你好,
我们项目需求将doc转换成html并且分割文档,参考官方文档使用了提取doc内容的方法,但是提取完样式有问题,p和table标签的margin bottom都被改变成了0pt。
参考文档:Extract Content Between Document Nodes|Aspose.Words for .NET
public void Get()
{
try
{
HtmlSaveOptions options = new HtmlSaveOptions();
options.ExportRoundtripInformation = true;
options.ExportImagesAsBase64 = true;
options.CssStyleSheetType = CssStyleSheetType.External;
StreamReader sr = new StreamReader("C://wordtohtml//demo.docx", Encoding.Default);
Stream stream = sr.BaseStream;
LoadOptions loadOptions = new LoadOptions
{
WarningCallback = new DocumentLoadingWarningCallback(_logger)
};
Document doc = new Document(stream, loadOptions);
doc.Save("C://wordtohtml//demo.html", options);
//Close the stream now, it is no longer needed because the document is in memory.
stream.Close();
ArrayList head2list = new ArrayList();
var heading2 = doc
.GetChildNodes(NodeType.Paragraph, true)
.Cast<Paragraph>()
.ToArray()
.Where(p => p.ParagraphFormat.StyleIdentifier == StyleIdentifier.Heading2);
foreach (var head2 in heading2)
{
head2list.Add(head2);
}
// get extractedNodes
List<Node> pprList = _asposeService.ExtractContent((Node)head2list[4], (Node)head2list[5], false);
Document pprDoc = _asposeService.GenerateDocument(doc, pprList);
pprDoc.Save("C://wordtohtml//ppr.html", options);
}
catch (Exception e)
{
}
}
public List<Node> ExtractContent(Node startNode, Node endNode, bool isInclusive)
{
// First, check that the nodes passed to this method are valid for use.
VerifyParameterNodes(startNode, endNode);
// Create a list to store the extracted nodes.
List<Node> nodes = new List<Node>();
// If either marker is part of a comment, including the comment itself, we need to move the pointer
// forward to the Comment Node found after the CommentRangeEnd node.
if (endNode.NodeType == NodeType.CommentRangeEnd && isInclusive)
{
Node node = FindNextNode(NodeType.Comment, endNode.NextSibling);
if (node != null)
endNode = node;
}
// Keep a record of the original nodes passed to this method to split marker nodes if needed.
Node originalStartNode = startNode;
Node originalEndNode = endNode;
// Extract content based on block-level nodes (paragraphs and tables). Traverse through parent nodes to find them.

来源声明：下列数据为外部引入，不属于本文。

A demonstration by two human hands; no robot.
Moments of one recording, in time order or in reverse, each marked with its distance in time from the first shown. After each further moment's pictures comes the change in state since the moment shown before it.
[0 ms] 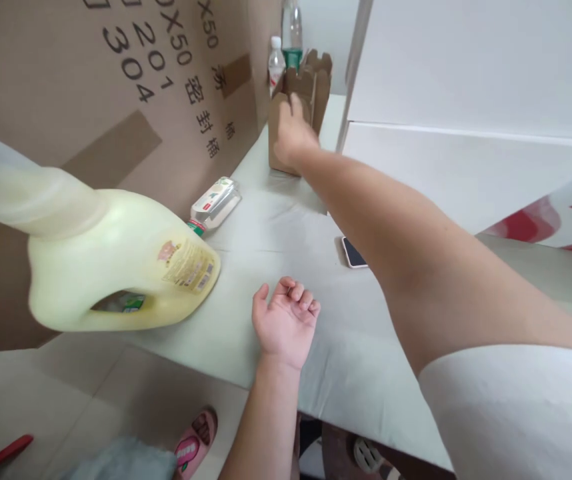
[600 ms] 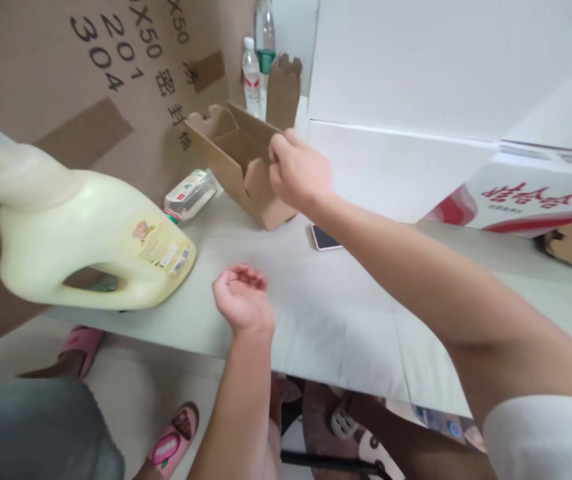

// We will split the first and last nodes' content, depending if the marker nodes are inline.
startNode = GetAncestorInBody(startNode);
endNode = GetAncestorInBody(endNode);
bool isExtracting = true;
bool isStartingNode = true;
// The current node we are extracting from the document.
Node currNode = startNode;
// Begin extracting content. Process all block-level nodes and specifically split the first
// and last nodes when needed, so paragraph formatting is retained.
// Method is a little more complicated than a regular extractor as we need to factor
// in extracting using inline nodes, fields, bookmarks, etc. to make it useful.
while (isExtracting)
{
// Clone the current node and its children to obtain a copy.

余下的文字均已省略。